## WORK INSTRUCTION
Copy out the full data exactly as given; pictures should not be included.

## SOURCE DATA

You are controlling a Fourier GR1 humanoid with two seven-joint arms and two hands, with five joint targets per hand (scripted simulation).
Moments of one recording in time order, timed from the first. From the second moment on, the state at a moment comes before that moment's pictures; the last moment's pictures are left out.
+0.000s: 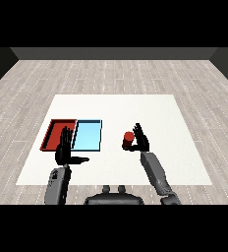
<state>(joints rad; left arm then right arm) 0.02 0.03 0.04 -1.59 0.11 -0.09 -0.50 -0.37 0.00 0.05 -0.94 -0.30 0.06 -0.42</state>
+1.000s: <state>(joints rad) 0.00 0.04 0.06 -1.62 0.13 -0.09 -0.46 -0.47 0.00 0.14 -0.78 -0.39 0.00 -0.47</state>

## REPLY TO THE EXERCISE
You are controlling a Fourier GR1 humanoid with two seven-joint arms and two hands, with five joint targets per hand (scripted simulation).
Moments of one recording in time order, timed from the first. From the second moment on, the state at a moment comes before that moment's pictures; the last moment's pictures are left out.
+0.000s: 
<state>(joints rad; left arm then right arm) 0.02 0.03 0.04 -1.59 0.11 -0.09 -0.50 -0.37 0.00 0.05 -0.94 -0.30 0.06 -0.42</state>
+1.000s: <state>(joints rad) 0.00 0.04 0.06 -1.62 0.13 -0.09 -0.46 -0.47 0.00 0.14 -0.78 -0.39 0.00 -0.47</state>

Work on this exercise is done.